The Yangtze, Asia's longest river and the water lifeline for millions of Chinese, appears to be drying up and climate change is to blame, a Chinese expert says.

Chen Xi Qing, a professor at Shanghai Normal University, has studied the Yangtze for more than 20 years but has never seen anything like the current situation, which he calls a potential environmental and economic disaster.

"In the Yangtze, it seems that it has become dry," he said. "Most of the population, most of the economy are located in the middle and lower Yangtze River."

Roughly 500 million people depend on the river, which flows from Tibet through seven Chinese provinces and sustains cities like Chongqing, Wuhan, Nanjing and Shanghai, where the river empties into the East China Sea.
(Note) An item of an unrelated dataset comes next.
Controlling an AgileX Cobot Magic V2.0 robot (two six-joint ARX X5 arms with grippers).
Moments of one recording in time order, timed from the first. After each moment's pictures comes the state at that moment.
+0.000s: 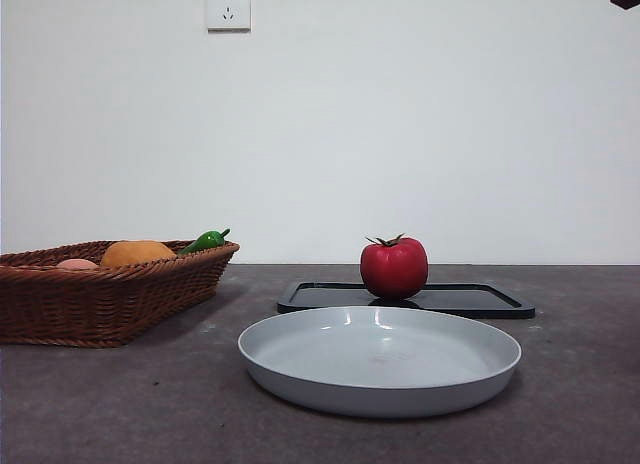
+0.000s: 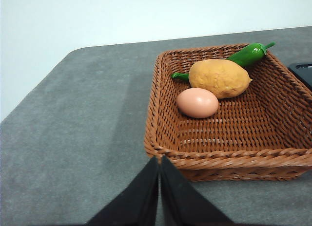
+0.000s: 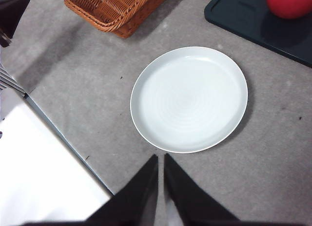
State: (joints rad) left arm 0.05 0.00 0.03 -0.18 0.05 0.11; right arm 0.41 0.73 0.90 -0.92 -0.44 0.03
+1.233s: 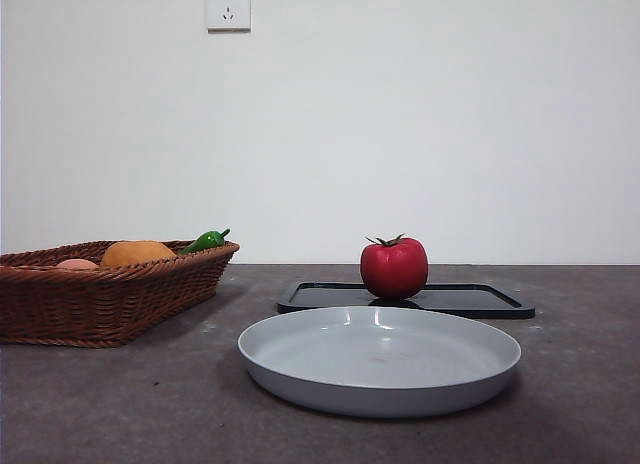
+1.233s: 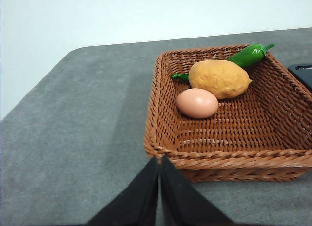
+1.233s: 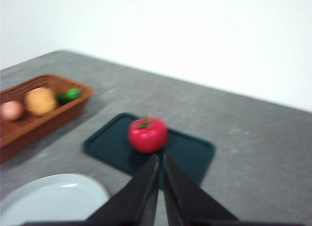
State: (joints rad) left arm 0.05 0.00 0.03 -0.18 0.05 0.10; right arm 0.07 0.42 0.55 -0.27 -0.36 -0.07
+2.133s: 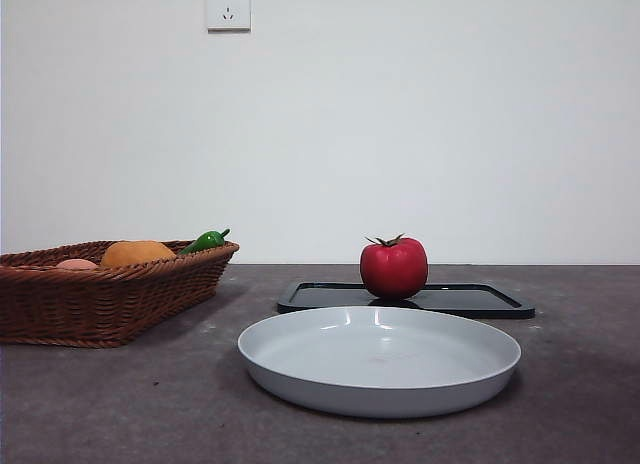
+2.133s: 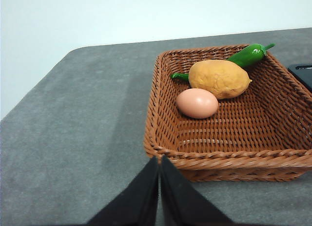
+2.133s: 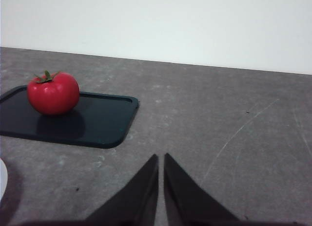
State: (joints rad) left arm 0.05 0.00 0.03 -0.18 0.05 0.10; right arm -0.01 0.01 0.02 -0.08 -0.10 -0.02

Farming gobbles up 60 per cent of the available water, but Chen said this year's extraordinary dryness has another explanation: global warming.

Ships grounded

Water levels are so low that more than 10 ships that normally sail the 6,300-kilometre waterway have been grounded over the past two weeks, the Beijing News reported.
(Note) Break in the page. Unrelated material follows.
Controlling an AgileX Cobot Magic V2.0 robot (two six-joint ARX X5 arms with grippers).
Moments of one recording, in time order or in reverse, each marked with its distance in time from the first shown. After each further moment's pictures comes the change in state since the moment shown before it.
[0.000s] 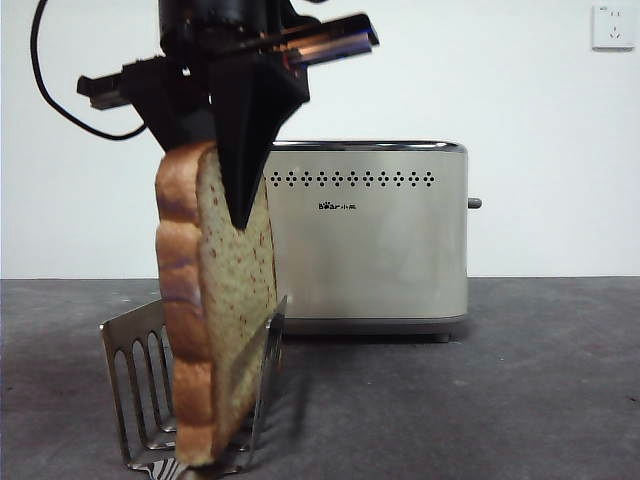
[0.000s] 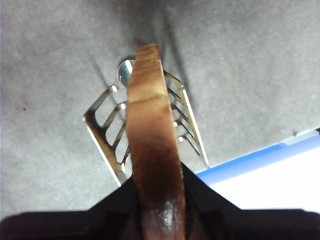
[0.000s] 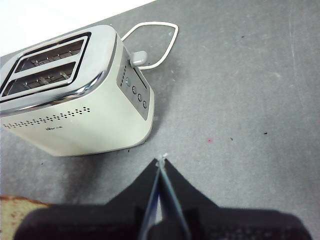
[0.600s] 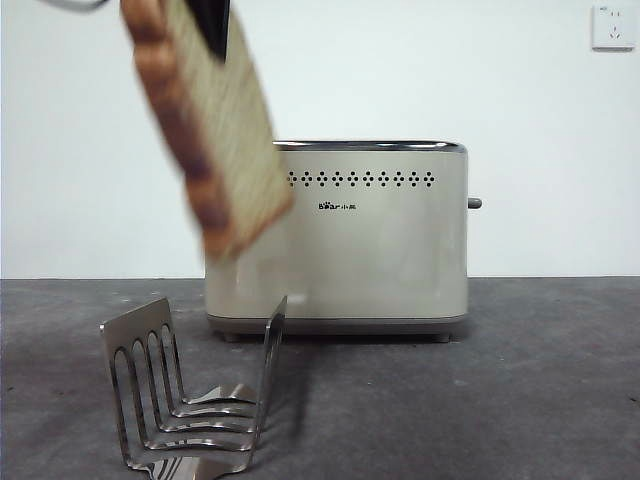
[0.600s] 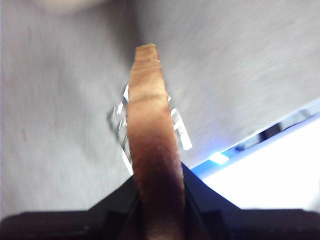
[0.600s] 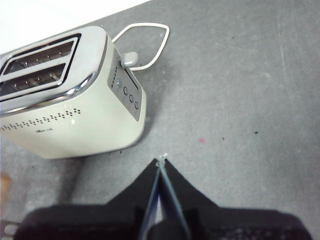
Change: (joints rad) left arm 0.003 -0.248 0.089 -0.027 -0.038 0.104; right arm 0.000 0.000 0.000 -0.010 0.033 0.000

The situation is particularly dire near the city of Chongqing in central China, where its 30 million inhabitants have started limiting water supplies and are drilling wells to tap from reservoirs.
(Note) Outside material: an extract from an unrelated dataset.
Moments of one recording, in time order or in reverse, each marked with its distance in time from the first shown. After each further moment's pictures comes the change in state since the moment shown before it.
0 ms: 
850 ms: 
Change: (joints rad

Pumping capacity at Shapingba Waterworks — one of the largest suppliers of drinking water — has plummeted in the industrial city and only one of 10 pipes used to pump water from the Yangtze was still in operation, the Xinhua News Agency reported.

The lack of rainfall and fast flows of fresh water also means pollution is fouling up the Yangtze more than usual.

"If the water levels in Yangtze and its upper tributary Jialing River continue to decline, we'll face a real crisis," Xinhua quoted an unnamed Shaping water bureau spokesman as saying.

The drought is expected to continue until the rainy season begins in May, Xinhua said.